If you "bug" STL and he isn't cooperative, just refer him to me, and we will work it out. :-) Perhaps there is a standards bug I'm not seeing, and should be fixed. If so, I can help you file the bug against the standard instead of against VS. Or maybe VS has already addressed this issue, and the fix is available in an upgrade.

If this is a bug in VS, please let STL know that I am more than happy to assist in fixing it. There are different tradeoffs in addressing this issue on different platforms.

At the moment, I can't swear that there isn't a bug of this class in my own implementation (libc++). So no high-horse here. It is a difficult area for a std::lib to get right.

Update

I've looked at the libc++ sleep_for and sleep_until. sleep_for correctly handles the overflow by sleeping for a "long time" (as much as the OS can handle). sleep_until has the overflow bug.

Here is a very lightly tested fixed sleep_until:

template <class _Clock, class _Duration>
void
sleep_until(const chrono::time_point<_Clock, _Duration>& __t)
{
    using namespace chrono;
    using __ldsec = duration<long double>;
    _LIBCPP_CONSTEXPR time_point<_Clock, __ldsec> _Max =
                          time_point<_Clock, nanoseconds>::max();
    time_point<_Clock, nanoseconds> __ns;
    if (__t < _Max)
    {
        __ns = time_point_cast<nanoseconds>(__t);
        if (__ns < __t)
            __ns += nanoseconds{1};
    }
    else
        __ns = time_point<_Clock, nanoseconds>::max();
    mutex __mut;
    condition_variable __cv;
    unique_lock<mutex> __lk(__mut);
    while (_Clock::now() < __ns)
        __cv.wait_until(__lk, __ns);
}

The basic strategy is to do the overflow check using a long double representation which not only has a very large maximum representable value, but also uses saturation arithmetic (has an infinity). If the input value is too big for the OS to handle, truncate it down to something the OS can handle.
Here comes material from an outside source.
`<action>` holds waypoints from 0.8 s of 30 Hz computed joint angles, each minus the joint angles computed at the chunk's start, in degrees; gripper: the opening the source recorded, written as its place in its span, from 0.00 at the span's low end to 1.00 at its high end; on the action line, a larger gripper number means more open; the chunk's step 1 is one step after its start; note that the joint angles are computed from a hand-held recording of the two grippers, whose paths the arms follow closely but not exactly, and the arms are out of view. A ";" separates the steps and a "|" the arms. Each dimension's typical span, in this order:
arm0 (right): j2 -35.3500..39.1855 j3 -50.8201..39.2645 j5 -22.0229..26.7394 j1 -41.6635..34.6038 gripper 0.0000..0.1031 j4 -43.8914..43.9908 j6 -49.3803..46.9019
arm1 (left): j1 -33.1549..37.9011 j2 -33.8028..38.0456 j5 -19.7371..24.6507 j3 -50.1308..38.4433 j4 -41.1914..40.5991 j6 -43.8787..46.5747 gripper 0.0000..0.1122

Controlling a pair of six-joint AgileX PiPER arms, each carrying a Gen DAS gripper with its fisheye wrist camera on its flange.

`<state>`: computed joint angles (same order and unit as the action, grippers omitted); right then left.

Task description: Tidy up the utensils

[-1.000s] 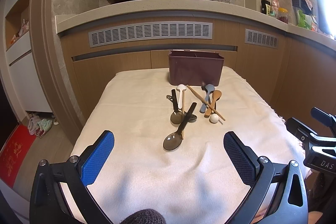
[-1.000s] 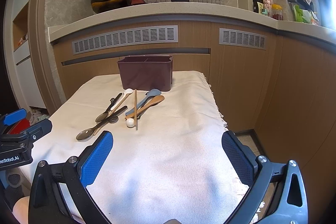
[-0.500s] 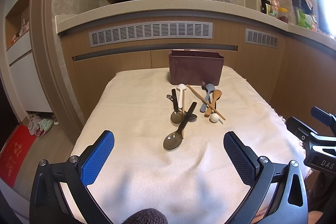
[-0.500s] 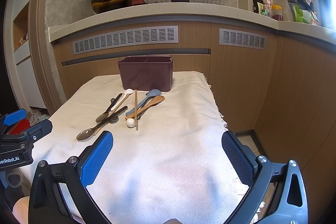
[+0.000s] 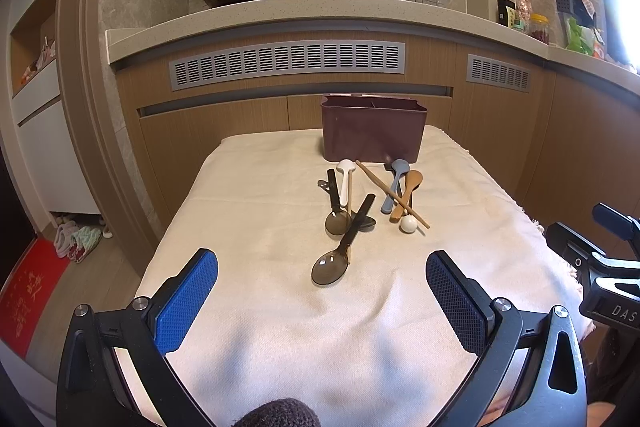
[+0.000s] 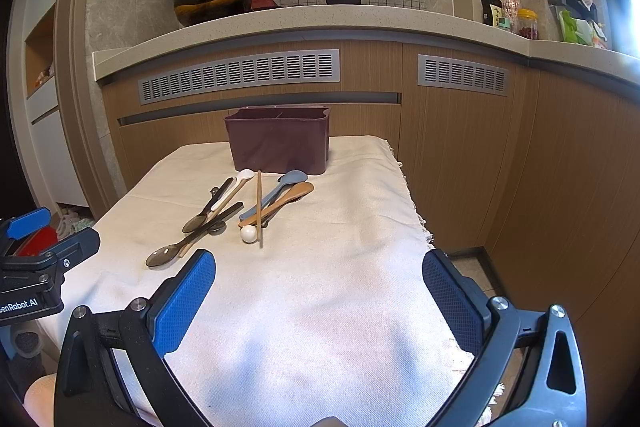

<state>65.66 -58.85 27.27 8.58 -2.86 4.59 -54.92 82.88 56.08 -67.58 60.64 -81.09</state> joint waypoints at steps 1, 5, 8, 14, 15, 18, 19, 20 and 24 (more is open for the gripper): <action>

On some platforms it might not be desirable to resort to floating point arithmetic. One might use __int128_t instead. Or there is a more involved trick of converting to the "least common multiple" of the input and the native duration before doing the comparison. That conversion will only involve division (not multiplication) and so can't overflow. However it will not always give accurate answers for two values that are nearly equal. But it should work well enough for this use case.

For those interested in the latter (lcm) strategy, here is how to compute that type:

namespace detail
{

template <class Duration0, class ...Durations>
struct lcm_type;

template <class Duration>
struct lcm_type<Duration>
{
    using type = Duration;
};

template <class Duration1, class Duration2>
struct lcm_type<Duration1, Duration2>
{
    template <class D>
    using invert = std::chrono::duration
                   <
                       typename D::rep,
                       std::ratio_divide<std::ratio<1>, typename D::period>
                   >;

    using type = invert<typename std::common_type<invert<Duration1>,
                                                  invert<Duration2>>::type>;
};

template <class Duration0, class Duration1, class Duration2, class ...Durations>
struct lcm_type<Duration0, Duration1, Duration2, Durations...>
{
    using type = typename lcm_type<
                     typename lcm_type<Duration0, Duration1>::type,
                     Duration2, Durations...>::type;
};

}  // namespace detail

One can think of lcm_type<duration1, duration2> as the opposite of common_type<duration1, duration2>. The former finds a duration which the conversion to only divides. The latter finds a duration which the conversion to only multiplies.